ヴィーザル
北欧神話の神 / ウィキペディア フリーな encyclopedia
ヴィーザル(古ノルド語: Víðarr 英語: Vidar)は、北欧神話の神の一人。その名は「森」、あるいは「広い場所」を意味している。
父はオーディン、母は巨人族のグリーズで彼女に与えられた強い靴を履いている。 トールと同等の力を持つとされ、アース神族から非常に頼りにされているといわれているが、ヴィージと呼ばれる森で半ば隠遁生活を送っている。
『古エッダ』の『ロキの口論』[1]においては、エーギルの広間で開かれた宴の席にロキが乱入してきた際、父に命じられるままに席を立ち、彼に黙々と酒をついでいる。間もなくロキが神々と口論を始めたが、ヴィーザルだけがロキから詰られなかった。
ラグナロクにおいてはオーディンを飲み込むフェンリルを倒す活躍を見せるが諸説がある。『古エッダ』の『ヴァフスルーズニルの言葉』第53節[2]や『スノッリのエッダ』第一部『ギュルヴィたぶらかし』51章[3]では「強い靴で下顎を踏みつけ、上顎をつかんで引き裂いた」とされている。また『古エッダ』の『巫女の予言』[4]では「剣を心臓に突き刺した」とされている。

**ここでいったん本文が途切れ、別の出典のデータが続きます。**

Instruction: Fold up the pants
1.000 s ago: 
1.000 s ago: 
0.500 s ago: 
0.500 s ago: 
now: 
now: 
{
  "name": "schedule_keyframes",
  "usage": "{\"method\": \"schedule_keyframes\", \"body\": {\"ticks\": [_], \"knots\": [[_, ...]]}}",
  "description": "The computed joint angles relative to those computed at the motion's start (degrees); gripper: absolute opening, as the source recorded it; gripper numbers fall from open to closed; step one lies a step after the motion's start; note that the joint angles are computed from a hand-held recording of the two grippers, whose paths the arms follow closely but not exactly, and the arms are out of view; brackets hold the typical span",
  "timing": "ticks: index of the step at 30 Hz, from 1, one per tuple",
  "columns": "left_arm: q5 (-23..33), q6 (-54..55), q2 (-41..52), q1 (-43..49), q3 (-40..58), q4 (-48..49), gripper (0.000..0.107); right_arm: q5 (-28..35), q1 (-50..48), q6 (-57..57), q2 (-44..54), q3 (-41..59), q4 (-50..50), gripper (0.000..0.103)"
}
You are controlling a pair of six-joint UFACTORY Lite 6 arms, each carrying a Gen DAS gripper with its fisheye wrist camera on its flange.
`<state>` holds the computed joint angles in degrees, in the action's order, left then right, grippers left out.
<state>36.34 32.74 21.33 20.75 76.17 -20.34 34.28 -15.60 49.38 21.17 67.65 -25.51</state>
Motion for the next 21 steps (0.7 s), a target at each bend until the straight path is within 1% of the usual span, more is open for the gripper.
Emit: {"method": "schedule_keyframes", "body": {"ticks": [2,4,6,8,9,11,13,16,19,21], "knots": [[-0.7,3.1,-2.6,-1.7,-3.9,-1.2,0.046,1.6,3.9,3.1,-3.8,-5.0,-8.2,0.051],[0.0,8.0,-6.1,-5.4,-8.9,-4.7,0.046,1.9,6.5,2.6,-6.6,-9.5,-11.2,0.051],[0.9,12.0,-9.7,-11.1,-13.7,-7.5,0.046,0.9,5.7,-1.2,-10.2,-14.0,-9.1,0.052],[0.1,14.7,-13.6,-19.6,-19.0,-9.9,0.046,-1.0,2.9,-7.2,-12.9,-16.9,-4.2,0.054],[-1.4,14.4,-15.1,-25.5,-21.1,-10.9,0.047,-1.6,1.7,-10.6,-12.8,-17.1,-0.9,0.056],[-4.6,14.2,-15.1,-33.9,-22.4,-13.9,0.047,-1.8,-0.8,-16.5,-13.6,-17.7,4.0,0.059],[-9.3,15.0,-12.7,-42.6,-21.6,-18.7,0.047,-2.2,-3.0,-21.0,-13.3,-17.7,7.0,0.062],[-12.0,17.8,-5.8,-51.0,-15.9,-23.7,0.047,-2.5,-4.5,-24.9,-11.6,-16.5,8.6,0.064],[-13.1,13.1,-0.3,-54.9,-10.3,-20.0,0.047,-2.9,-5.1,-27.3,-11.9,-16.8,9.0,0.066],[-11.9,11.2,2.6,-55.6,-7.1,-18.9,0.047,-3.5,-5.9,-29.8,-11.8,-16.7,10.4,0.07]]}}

彼の「強い靴」は、人々が自分の靴を作る際、千切り取った爪先と踵の部分の皮をつなぎ合わせて作った物で鉄のように固く、そのおかげでフェンリルの顎を踏みつけることができたという。
オーディンとリンドの子ヴァーリとともにラグナロクを生き残り、新しい世界を見守る神の1柱となる。
なお『スノッリのエッダ』の『詩語法』ではヴィザールを表すケニングとして、「無口のアース」、「鉄靴の所有者」、「フェンリル狼の敵で殺し手」などを紹介している[5]。